Southern Psych: Promised Land Sound

Promised Land Sound bring mature, confident grooves, but still keep it twangy

Nashville group Promised Land Sound roared out of the gate in 2013 with a raw and loose self-titled album, a country/garage hybrid that belied the group's membership in rock bands like Pujol, JEFF the Brotherhood and Those Darlins. It was a raucous nugget of an album, but the group's second LP, the newly released For Use and Delight, is something else entirely. The twangy frat rock textures are still there, but they're matched with psychedelic grooves, rural blues and open-ended folk. The songs are tighter, more nuanced and developed. In short, the young bucks of Promised Land Sound—all in their early 20s—have done some growing up.

"We spent a lot more time working on the songs," says bassist and vocalist Joe Scala. "The first one, we just kind of threw a bunch of ideas together. This one was more crafted. We do really like the first record, but we put more of ourselves into this record."
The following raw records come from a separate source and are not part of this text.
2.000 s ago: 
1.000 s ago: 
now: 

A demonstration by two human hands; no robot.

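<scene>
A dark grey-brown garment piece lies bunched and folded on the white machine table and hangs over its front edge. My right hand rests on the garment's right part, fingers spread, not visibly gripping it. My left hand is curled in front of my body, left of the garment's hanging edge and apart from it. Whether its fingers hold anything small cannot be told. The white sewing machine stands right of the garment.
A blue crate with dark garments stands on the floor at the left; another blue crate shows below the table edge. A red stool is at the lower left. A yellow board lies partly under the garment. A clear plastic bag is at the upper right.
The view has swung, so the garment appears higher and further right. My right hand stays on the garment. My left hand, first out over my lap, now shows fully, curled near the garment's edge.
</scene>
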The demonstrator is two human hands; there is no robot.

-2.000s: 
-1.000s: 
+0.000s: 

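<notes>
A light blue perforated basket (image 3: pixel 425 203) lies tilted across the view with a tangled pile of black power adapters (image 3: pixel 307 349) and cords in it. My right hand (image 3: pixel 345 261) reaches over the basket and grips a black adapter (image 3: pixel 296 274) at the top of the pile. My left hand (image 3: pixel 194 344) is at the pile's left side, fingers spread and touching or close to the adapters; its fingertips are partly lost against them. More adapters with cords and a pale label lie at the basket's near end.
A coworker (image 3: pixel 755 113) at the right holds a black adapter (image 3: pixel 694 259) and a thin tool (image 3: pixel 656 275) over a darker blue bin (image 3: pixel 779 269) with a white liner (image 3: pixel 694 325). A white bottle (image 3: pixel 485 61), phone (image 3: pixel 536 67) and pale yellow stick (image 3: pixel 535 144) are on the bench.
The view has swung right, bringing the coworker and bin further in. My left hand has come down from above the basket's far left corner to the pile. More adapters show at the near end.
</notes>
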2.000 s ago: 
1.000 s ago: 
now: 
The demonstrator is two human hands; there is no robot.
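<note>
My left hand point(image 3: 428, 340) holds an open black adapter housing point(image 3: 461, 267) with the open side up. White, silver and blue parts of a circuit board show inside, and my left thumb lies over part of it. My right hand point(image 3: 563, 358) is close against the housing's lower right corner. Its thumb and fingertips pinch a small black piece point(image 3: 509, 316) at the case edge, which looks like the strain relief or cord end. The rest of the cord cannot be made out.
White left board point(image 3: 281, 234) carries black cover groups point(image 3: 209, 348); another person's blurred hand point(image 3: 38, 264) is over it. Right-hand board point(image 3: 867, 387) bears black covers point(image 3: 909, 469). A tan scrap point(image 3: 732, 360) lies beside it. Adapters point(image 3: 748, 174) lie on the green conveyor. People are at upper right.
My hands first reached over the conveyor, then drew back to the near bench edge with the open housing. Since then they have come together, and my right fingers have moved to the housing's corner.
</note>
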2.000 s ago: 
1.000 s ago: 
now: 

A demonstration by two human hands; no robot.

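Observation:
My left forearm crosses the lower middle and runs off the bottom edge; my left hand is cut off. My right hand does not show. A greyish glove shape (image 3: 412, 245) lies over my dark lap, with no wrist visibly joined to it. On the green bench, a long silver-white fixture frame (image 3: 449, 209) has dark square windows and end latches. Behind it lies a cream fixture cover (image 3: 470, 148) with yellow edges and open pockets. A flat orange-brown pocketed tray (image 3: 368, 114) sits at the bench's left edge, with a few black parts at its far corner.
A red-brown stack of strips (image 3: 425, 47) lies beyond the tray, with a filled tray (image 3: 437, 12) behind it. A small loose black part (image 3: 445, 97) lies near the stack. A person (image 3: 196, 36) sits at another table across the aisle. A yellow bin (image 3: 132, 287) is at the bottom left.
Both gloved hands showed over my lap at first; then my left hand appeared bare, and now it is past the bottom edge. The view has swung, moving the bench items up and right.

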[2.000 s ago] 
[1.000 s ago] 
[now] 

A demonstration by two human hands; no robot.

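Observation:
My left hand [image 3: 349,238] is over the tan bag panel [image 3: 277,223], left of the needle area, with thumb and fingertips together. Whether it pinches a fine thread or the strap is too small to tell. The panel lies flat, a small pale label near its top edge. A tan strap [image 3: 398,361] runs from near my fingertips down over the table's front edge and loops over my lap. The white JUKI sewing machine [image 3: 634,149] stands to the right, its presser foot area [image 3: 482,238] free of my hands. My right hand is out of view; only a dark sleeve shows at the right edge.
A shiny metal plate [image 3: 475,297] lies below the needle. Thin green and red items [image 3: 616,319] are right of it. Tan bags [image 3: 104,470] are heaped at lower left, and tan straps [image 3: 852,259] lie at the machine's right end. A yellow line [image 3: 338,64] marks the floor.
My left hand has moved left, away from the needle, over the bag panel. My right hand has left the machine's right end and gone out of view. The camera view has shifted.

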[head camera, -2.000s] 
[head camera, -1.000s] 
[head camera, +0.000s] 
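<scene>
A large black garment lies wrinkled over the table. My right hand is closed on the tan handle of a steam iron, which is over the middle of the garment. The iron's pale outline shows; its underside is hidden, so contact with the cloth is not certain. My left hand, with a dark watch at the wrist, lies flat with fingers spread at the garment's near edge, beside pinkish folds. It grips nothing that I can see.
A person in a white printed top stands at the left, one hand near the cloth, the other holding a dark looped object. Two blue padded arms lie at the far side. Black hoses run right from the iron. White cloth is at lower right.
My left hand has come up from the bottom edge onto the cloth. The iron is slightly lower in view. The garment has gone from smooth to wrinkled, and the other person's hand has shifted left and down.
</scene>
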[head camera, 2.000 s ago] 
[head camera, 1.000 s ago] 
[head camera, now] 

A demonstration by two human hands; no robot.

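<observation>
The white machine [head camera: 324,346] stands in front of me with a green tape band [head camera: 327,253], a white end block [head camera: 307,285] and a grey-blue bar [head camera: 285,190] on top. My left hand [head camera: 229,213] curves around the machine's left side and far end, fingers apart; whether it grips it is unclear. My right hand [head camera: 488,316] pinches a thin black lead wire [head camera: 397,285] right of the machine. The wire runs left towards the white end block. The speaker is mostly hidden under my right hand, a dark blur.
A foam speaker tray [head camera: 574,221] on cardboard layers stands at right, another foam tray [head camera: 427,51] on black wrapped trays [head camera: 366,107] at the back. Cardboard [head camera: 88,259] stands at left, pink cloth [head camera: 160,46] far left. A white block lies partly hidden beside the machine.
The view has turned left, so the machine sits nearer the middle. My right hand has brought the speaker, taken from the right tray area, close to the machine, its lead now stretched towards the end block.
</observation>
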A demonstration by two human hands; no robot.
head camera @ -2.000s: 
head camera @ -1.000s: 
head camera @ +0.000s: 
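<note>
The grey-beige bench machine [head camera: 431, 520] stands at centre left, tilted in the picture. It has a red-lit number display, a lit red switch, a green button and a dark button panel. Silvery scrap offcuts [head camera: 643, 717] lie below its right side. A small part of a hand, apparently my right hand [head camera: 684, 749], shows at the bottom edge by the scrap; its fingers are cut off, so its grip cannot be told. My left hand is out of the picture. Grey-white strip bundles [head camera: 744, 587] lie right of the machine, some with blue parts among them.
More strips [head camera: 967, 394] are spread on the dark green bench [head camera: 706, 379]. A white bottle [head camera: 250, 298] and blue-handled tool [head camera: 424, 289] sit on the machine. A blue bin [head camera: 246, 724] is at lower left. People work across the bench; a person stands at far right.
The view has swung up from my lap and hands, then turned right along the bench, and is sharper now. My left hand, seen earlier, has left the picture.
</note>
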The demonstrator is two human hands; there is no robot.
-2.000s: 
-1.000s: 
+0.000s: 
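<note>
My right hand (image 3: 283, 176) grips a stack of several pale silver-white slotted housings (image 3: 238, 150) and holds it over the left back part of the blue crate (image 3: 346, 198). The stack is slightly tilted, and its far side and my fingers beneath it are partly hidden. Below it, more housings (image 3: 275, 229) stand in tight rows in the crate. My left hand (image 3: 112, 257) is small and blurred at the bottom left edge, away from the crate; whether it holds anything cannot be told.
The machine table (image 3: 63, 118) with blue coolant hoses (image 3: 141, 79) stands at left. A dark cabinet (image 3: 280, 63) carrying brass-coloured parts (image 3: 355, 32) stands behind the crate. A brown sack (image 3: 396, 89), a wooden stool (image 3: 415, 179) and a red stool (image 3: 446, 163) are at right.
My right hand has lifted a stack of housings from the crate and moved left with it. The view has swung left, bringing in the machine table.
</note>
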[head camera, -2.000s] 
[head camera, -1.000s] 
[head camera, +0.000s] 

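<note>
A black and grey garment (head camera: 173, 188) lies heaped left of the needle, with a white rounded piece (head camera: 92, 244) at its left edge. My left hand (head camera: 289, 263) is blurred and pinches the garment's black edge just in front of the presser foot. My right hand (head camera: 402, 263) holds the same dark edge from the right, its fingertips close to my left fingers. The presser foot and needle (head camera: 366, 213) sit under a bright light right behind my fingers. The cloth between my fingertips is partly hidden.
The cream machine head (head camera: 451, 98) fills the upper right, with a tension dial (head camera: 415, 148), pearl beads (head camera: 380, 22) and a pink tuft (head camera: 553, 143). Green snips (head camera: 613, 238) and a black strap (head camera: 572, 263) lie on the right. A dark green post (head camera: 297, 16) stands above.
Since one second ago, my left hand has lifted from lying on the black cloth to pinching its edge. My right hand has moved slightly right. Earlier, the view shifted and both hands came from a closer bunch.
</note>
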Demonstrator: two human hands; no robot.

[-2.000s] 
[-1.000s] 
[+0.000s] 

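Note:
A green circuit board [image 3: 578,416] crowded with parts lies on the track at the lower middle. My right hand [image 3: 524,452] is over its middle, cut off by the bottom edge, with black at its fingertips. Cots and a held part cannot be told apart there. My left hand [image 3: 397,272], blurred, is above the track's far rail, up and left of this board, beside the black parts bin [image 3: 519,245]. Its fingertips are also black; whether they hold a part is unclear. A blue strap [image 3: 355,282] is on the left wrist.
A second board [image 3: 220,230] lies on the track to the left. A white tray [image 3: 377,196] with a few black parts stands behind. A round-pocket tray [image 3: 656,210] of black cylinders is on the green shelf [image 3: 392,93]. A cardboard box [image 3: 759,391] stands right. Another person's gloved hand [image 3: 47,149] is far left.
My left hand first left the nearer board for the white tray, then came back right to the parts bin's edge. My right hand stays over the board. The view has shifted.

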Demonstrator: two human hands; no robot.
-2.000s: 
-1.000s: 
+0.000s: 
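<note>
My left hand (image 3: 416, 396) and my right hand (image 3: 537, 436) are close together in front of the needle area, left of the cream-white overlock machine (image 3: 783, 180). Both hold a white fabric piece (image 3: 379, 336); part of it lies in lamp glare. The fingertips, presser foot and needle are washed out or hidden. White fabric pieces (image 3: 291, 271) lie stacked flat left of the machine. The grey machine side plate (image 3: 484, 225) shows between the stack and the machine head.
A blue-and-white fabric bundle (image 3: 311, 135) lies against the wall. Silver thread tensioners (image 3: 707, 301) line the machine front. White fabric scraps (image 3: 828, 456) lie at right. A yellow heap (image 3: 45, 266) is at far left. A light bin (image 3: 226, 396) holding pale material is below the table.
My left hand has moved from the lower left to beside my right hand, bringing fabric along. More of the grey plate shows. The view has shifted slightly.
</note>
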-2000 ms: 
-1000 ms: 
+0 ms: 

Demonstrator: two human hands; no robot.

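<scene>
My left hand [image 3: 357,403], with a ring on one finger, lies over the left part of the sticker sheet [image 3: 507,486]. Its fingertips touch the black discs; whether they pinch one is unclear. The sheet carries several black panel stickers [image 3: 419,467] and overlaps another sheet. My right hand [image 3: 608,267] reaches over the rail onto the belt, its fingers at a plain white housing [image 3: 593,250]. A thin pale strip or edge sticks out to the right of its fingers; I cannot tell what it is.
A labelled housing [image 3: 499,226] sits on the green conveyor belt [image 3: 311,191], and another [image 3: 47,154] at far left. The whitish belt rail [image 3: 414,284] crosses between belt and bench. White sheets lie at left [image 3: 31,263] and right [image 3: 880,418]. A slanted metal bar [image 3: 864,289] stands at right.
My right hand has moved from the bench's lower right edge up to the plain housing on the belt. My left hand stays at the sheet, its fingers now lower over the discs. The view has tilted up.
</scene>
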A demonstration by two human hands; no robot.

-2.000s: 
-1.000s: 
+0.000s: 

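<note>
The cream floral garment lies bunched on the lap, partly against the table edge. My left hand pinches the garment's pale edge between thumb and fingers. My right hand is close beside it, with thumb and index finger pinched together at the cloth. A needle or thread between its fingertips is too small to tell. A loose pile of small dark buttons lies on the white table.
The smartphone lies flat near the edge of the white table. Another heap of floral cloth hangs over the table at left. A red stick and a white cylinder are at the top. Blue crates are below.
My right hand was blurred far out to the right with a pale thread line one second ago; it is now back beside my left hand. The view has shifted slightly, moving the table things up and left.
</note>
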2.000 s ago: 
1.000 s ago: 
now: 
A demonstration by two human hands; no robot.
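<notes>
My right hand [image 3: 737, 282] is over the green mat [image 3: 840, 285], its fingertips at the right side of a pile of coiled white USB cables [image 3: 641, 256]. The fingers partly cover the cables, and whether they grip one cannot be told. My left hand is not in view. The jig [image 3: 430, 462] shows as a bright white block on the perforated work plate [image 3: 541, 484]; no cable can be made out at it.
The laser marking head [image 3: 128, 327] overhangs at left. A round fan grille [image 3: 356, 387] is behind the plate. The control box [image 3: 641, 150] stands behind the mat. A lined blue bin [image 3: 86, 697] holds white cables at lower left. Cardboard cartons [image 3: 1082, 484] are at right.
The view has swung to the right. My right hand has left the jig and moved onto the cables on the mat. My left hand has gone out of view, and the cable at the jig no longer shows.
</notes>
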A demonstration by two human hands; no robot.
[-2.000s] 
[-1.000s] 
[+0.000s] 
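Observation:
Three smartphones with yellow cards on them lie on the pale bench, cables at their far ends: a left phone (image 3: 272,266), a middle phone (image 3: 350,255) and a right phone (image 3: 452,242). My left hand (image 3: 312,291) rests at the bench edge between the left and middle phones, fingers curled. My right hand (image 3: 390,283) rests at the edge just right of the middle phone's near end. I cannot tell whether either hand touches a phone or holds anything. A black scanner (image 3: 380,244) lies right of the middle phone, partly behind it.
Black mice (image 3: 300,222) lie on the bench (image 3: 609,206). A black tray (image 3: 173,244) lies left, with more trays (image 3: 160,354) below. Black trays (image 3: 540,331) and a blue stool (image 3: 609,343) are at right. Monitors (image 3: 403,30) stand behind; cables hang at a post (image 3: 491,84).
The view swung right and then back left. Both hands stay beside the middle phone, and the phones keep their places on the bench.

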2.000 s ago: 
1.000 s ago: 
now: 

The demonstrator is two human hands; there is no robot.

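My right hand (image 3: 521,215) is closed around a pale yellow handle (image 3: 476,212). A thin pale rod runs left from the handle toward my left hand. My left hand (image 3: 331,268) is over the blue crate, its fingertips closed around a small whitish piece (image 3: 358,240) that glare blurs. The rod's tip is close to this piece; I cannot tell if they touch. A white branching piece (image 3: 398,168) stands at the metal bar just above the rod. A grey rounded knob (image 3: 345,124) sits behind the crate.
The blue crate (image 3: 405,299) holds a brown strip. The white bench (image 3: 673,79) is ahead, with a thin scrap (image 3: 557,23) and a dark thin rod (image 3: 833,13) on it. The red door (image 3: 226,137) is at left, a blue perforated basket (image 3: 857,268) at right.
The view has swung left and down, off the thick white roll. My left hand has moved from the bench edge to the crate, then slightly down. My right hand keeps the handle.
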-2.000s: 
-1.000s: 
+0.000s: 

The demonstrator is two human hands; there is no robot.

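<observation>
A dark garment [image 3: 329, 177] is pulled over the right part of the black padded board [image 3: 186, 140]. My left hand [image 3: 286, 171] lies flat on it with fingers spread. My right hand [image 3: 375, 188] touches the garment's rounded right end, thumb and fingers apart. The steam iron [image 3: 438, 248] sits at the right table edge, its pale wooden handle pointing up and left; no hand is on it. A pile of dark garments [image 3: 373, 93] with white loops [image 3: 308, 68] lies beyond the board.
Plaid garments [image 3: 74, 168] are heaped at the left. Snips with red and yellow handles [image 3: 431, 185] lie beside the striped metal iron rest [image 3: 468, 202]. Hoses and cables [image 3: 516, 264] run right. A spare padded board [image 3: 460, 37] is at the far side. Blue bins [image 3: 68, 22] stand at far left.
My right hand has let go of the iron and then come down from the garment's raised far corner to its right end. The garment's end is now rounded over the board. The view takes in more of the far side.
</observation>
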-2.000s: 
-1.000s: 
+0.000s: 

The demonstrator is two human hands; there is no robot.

It's evident. Scala, along with his brother, drummer Evan Scala, guitarist Peter Stringer-Hye, keyboardist Mitch Jones, and guitarist Sean Thompson, go deep on For Use and Delight, tapping into a well of influences. "Me and Sean, we used to really love psychedelic stuff, then we got heavy into country," Scala says. "We've been revisiting what we loved about psychedelic and folk music ... the Pretty Things, the Kinks, John Fahey, Nick Drake, Skip Spence—he was a big part of it."

The varied and expanding record collection of the Promised Land Sound yielded a sprawling, but still cohesive, gem. "Otherworldly Pleasures" is a bright, spritely boogie—almost recalling the crowd pleasing indie-pop of Dr. Dog; "Through the Seasons" explores the jamming territory between the Byrds and the Dead; "Golden Child" shifts from a power pop basher into krautrock territory, pairing motorik drive with swirling, Middle Eastern fretwork. Promised Land Sound always maintains its Tennessee roots, but incorporates multiple dialects and vibes into its cosmic leaning Southern rock.

Much of the album builds on the framework established by its predecessor, but some of its most striking moments come out of nowhere. Side A closes with "Dialog," an acoustic duet between Thompson and experimental guitarist Steve Gunn. The jaunty rag features locked in interplay between the guitarists, and came about in the middle of the night at Black Dirt Studio in upstate New York. "[Gunn] got there at maybe midnight, and they spent the next three hours rehearsing," Scala says. "And the last take, four takes in, we got it, at like four in the morning. That was a blast."

As impressive as the instrumental is, it's topped by "She Takes Me There," a languid ballad that serves as Promised Land Sound's finest recording to date. With reverberating, tremolo-laden guitars and an aching vocal, it's a near perfect, swooning single, sounding like J.J. Cale gone dream pop. "Peter brought that one to the table," Scala says. "Sean was playing slide, and it just had this very quiet groove. We felt really good about it. It's the kindest song on the record."

It's the cornerstone of a mature, confident outing. Scala says the band is excited to play the new songs on the road with Natalie Prass, to get the band's road legs worked out. The record sounds made for the stage and the open road, like Highway 61 Revisited or Green River. But for all their historical antecedents, the boys of Promised Land Sound have created their own thing, and if For Use and Delight is any indication, they're going new places.